Given the aggressiveness of most CUPs, it is important to make a diagnosis as early as possible, performing the diagnostic process in a standardized manner, both clinically and pathologically, reserving part of the tumor sample, if possible, to determine actionable mutations, especially in patients with ECOG PS 0–2.
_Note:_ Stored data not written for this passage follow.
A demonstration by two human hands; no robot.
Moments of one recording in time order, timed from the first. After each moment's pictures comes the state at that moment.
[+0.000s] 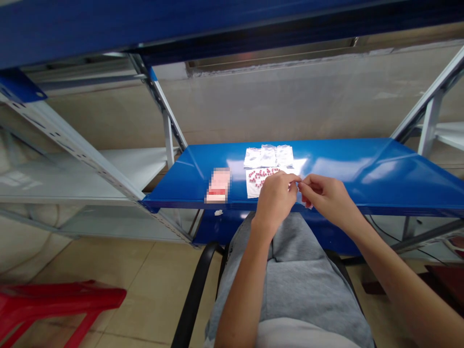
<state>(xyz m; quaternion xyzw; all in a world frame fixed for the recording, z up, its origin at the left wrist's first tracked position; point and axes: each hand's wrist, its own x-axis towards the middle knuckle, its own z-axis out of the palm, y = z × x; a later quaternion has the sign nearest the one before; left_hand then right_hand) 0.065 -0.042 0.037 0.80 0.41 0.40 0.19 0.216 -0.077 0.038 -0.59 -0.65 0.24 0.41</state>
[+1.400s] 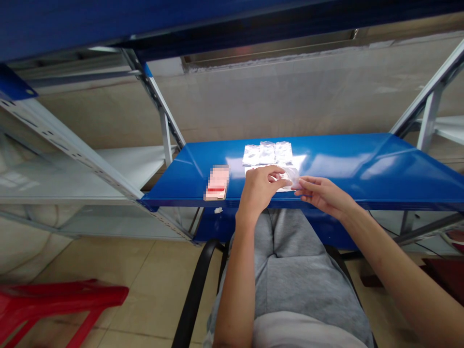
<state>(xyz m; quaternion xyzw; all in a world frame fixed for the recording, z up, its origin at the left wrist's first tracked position) 0.033 -0.029 0.044 0.73 0.44 0.42 0.31 0.247 -0.043 -0.014 -0.49 -0.43 0.59 0.48</state>
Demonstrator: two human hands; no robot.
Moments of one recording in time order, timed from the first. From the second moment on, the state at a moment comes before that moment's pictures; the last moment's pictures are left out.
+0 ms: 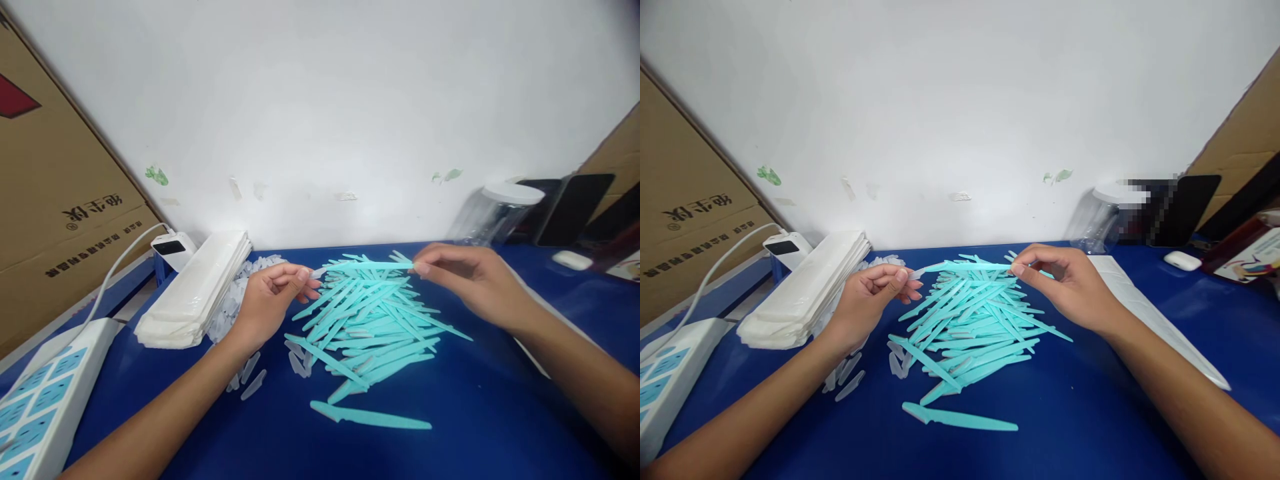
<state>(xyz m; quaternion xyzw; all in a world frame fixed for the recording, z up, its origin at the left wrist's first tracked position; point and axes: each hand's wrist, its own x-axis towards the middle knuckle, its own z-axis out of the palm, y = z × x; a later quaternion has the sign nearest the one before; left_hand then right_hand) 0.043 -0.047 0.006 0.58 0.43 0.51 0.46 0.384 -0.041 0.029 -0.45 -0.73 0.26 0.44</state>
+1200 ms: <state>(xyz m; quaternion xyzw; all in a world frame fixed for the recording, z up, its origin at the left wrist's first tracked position) -0.006 -0.023 0.011 0.79 0.57 0.20 -0.11 0.469 -0.003 0.024 -0.63 -0.74 0.02 0.24</state>
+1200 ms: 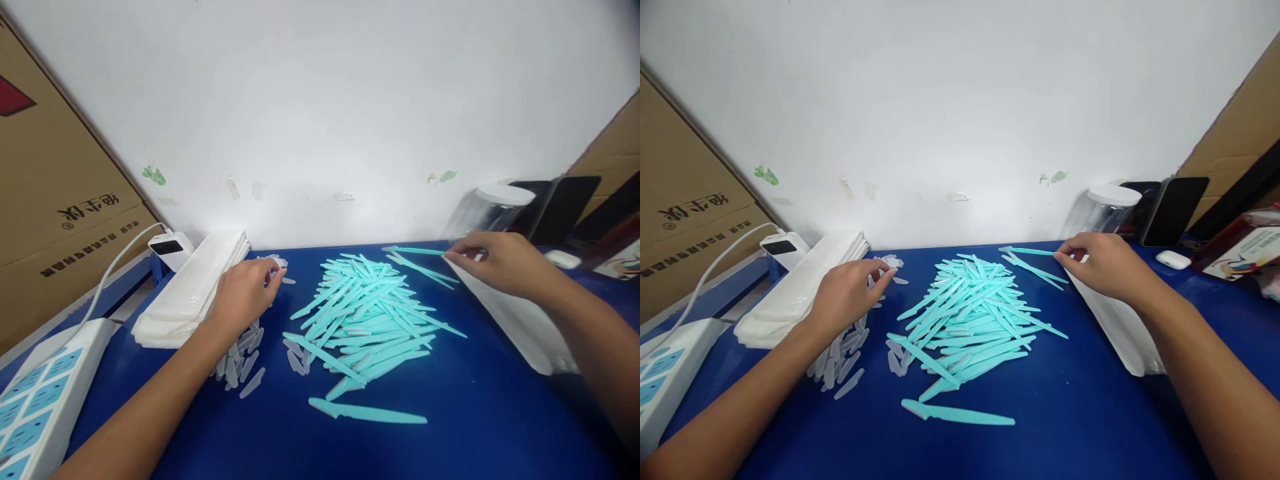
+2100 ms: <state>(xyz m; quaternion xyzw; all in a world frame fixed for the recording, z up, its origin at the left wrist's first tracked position) -0.013 -0.007 -0.013 0.86 0.48 0.19 0.00 0.384 -0.026 -0.006 -0.45 -0.82 0.13 0.33</state>
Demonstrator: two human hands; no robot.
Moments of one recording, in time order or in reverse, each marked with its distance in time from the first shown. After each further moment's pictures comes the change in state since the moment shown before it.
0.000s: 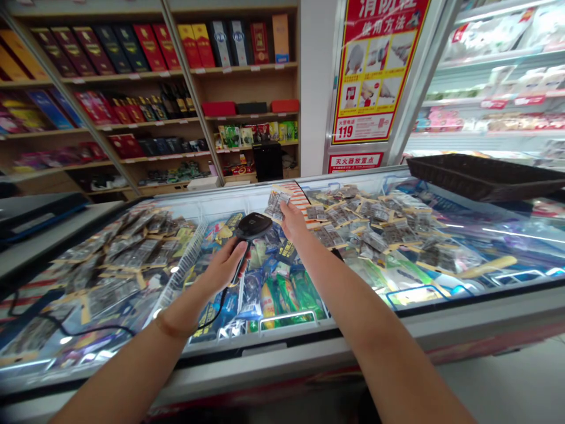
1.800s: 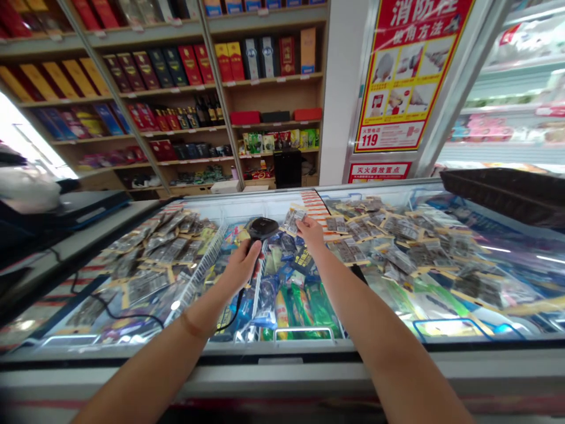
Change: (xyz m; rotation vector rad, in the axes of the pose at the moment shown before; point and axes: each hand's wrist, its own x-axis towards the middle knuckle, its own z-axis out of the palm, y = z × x) left_hand 0.004 0.010 -0.004 0.032 0.230 -0.073; right_hand 0.014 0.029 -0.020 -0.172 0.123 0.115
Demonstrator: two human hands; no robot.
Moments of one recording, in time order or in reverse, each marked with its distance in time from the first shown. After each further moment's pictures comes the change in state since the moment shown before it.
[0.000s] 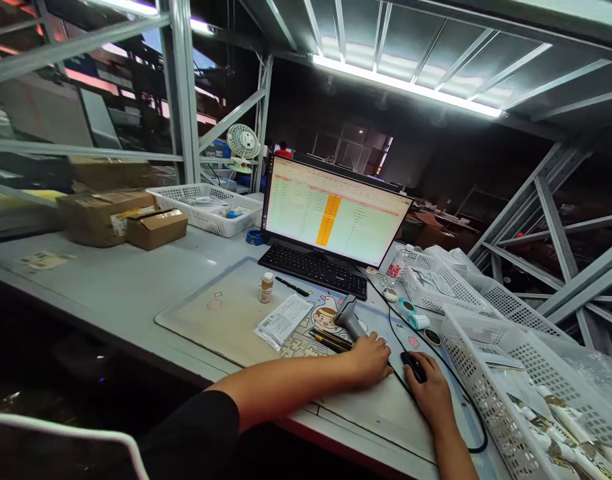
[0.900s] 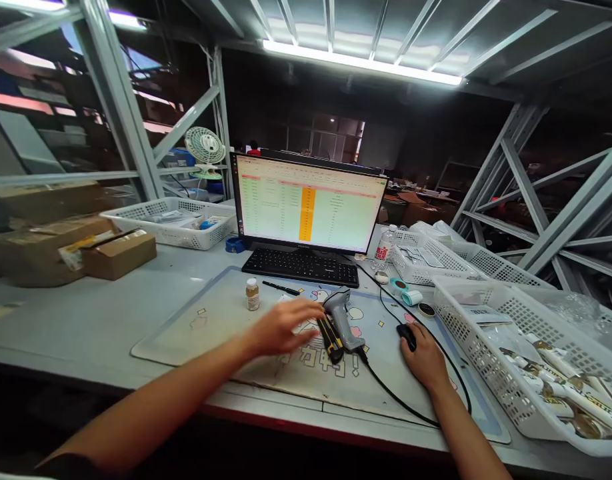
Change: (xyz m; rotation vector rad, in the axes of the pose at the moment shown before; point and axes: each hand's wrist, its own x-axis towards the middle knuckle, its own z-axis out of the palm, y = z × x) left_hand -0.149 -0.119 -0.108 -0.210 0.514 0.364; right_hand 0.004 -0.024 0.012 -0.181 -0.028 0.109
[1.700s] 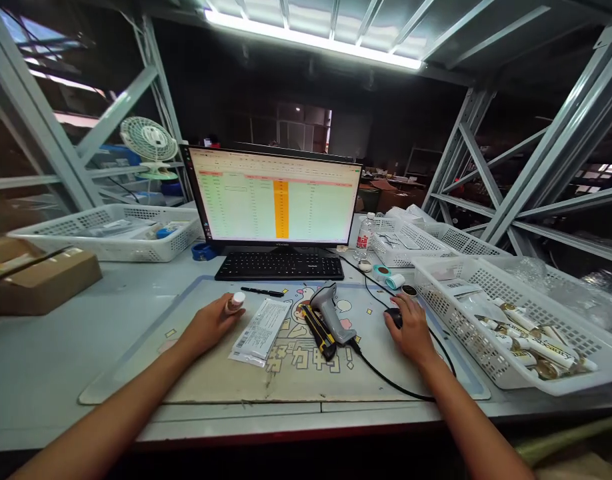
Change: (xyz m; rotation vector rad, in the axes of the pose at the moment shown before) left_hand -0.115 -0.104 -0.034 0.129 -0.088 -0.800; right_hand 0.019 -0.057 -0.037 0.152 0.143 -0.081
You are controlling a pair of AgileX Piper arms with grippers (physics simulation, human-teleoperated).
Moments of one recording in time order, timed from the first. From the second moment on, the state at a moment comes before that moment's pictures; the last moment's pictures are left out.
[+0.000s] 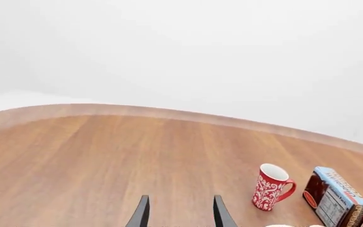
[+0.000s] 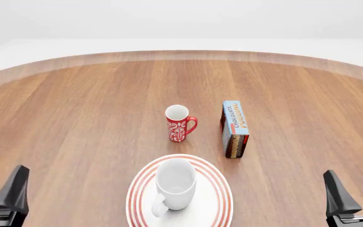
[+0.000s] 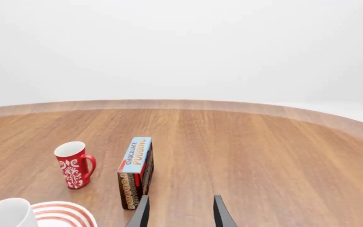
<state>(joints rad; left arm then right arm) 0.00 0.01 -0.03 -0.05 -0.17 0.04 0.03 0.00 -0.06 0.02</state>
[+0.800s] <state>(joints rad) 0.01 0.00 0.00 -0.08 -0.15 0.05 0.08 -0.02 -0.09 -0.03</state>
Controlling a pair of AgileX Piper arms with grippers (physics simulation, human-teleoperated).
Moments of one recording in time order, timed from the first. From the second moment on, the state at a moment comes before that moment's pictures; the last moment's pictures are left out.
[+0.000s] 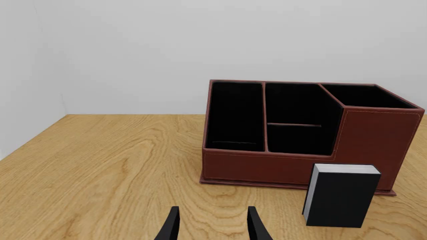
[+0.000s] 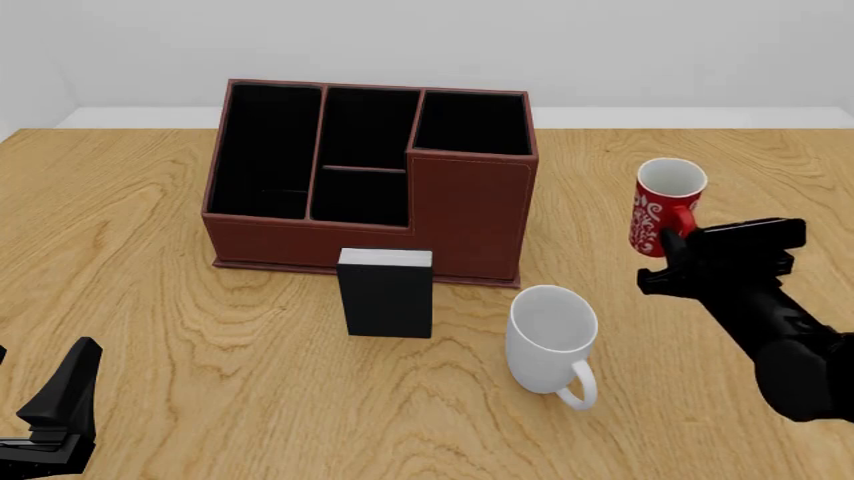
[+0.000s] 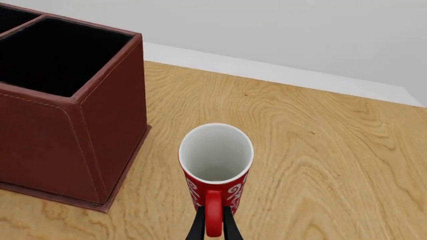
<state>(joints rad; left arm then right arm) 0.00 0.01 0.00 0.00 0.00 0.02 1.44 -0.41 -0.72 -0.16</state>
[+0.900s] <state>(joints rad) 0.00 0.01 0.00 0.00 0.00 0.09 1.84 -0.69 -0.80 -0.18</state>
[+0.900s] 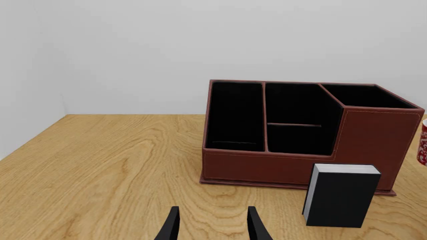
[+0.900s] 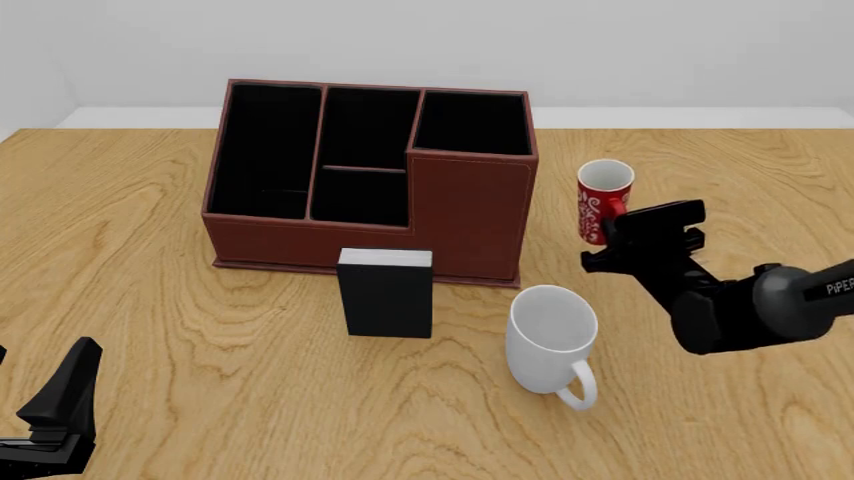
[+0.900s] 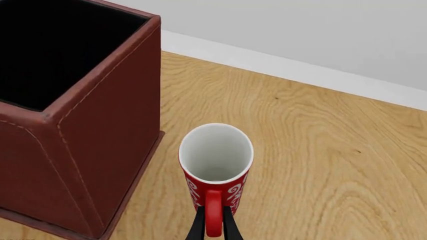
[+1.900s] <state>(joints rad) 0.00 0.01 0.00 0.00 0.00 0.12 2.02 -0.80 -0.83 -0.15</state>
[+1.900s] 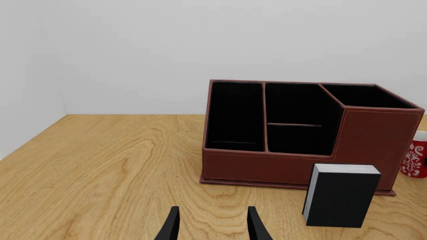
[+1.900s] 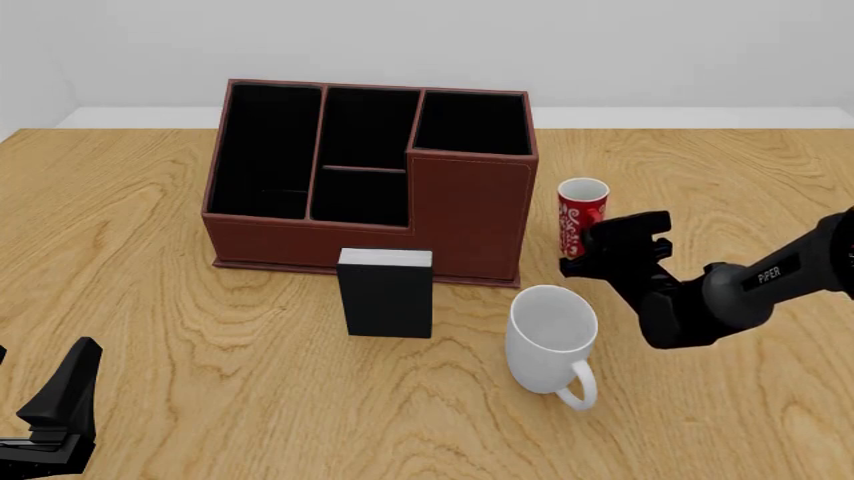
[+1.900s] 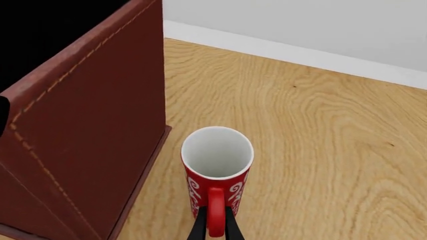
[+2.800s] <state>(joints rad) 0.00 0.01 0.00 0.00 0.00 0.13 1.87 -0.65 -0.81 -0.12</state>
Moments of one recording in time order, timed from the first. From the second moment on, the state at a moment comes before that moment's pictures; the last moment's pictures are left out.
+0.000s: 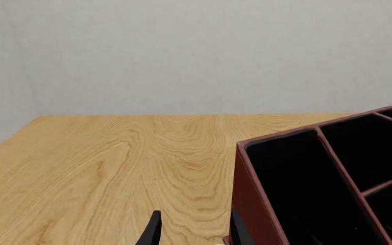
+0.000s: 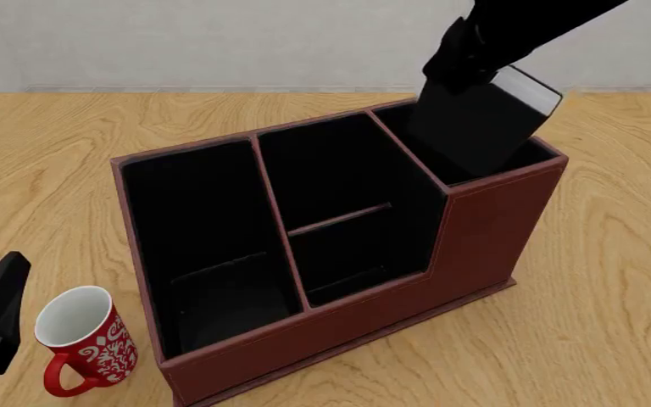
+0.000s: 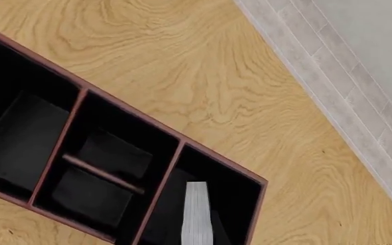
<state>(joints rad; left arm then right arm) -0.02 0.03 0.00 -0.02 0.00 0.47 1.42 -1.51 0.92 -0.49</state>
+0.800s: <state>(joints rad) -0.02 0.03 0.00 -0.02 0.00 0.43 1.46 -1.46 0.83 -0.48</state>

The accurate diagnosis and optimal treatment of CUP remain major challenges. Improvements in diagnostic techniques, including the latest generation of IHC markers and molecular profiling platforms, have, however, helped to refine the prediction of the possible primary in many cases. New molecular profiling platforms based on CGP have the potential to set a new standard for precision oncology in CUP by enabling the detection of actionable genomic alterations for which personalized targeted treatments are available. The Fudan CUP-001 and CUPISCO trials have, for the first time, demonstrated survival benefits when molecular profiling is used to inform site-specific treatment and tumor-agnostic MGT in patients with CUP [6, 7]. Together, these treatment strategies will provide a more tailored approach to the management of patients diagnosed with CUP in the future [2, 3]. Routine NGS will increase treatment options and be especially beneficial for patients with unfavorable CUP who are found to have actionable genomic alterations and/or a putative primary site, and whose treatment options would otherwise be restricted to empiric platinum-based chemotherapy.

Author contributions

The Spanish Society of Medical Oncology (SEOM) was responsible for the article conception. Ferran Losa and Isaura Fernández contributed equally as co-coordinators of the guideline. All authors were equally responsible for this work; all authors performed the literature search and data analysis, drafted and/or critically revised the manuscript, and approved the final version.

Funding

This work was funded by the Spanish Society of Medical Oncology (SEOM).

Data availability

Data sharing is not applicable to this article as no datasets were generated or analyzed.

Declarations

Conflict of interest

Ferrán Losa has acted in an advisory or consultancy role for Amgen and Roche; has participated in a speaker bureau for Amgen, Merck, Roche, Sanofi, and Servier; and has received travel/accommodation fees or expenses from Amgen, Merck, Roche, and Sanofi. Olatz Etxaniz has acted in an advisory or consultancy role for Ipsen, Merck, Pfizer, and Roche; has participated in a speaker bureau for BMS, Ipsen, and Pfizer; and has received expenses from BMS, Clovis, Janssen, and Pfizer. Alejandra Giménez has acted in an advisory or consultancy role for Ipsen; has participated in a speaker bureau for Ipsen, Merck, and Sanofi; and has received expenses from Amgen, Merck, and Roche. Lara Iglesias has acted in an advisory or consultancy role for Bayer, BMS, Lilly, MSD, Roche, and Sanofi; and has participated in a speaker bureau for Bayer, BMS, Eisai, Kyowa-kirin, Merck, MSD, Roche, and Sanofi. Federico Longo has acted in an advisory or consultancy role for Ferre and Roche. Esteban Nogales has acted in an advisory or consultancy role for Daiichi Sankyo and Roche; and has received speaking fees from AstraZeneca, Kyowa Kirin, Pfizer, and Roche. Gemma Soler has acted in an advisory or consultancy role for Amgen, Kiowa, and Roche; has participated in a speaker bureau for Amgen, Merck, Roche, Sanofi, and Servier; and has received travel/accommodation fees or expenses for Amgen, Merck, Roche, and Sanofi. Isaura Fernández has acted in an advisory or consultancy role for AstraZeneca and Roche; and has participated in a speaker bureau for AstraZeneca, Clovis, Glaxo, MSD, Pfizer, and Roche. Paula Gomila and Antonio Sánchez have nothing to disclose.

Ethics approval

Not applicable.

Informed consent

The manuscript does not contain clinical studies or patient data.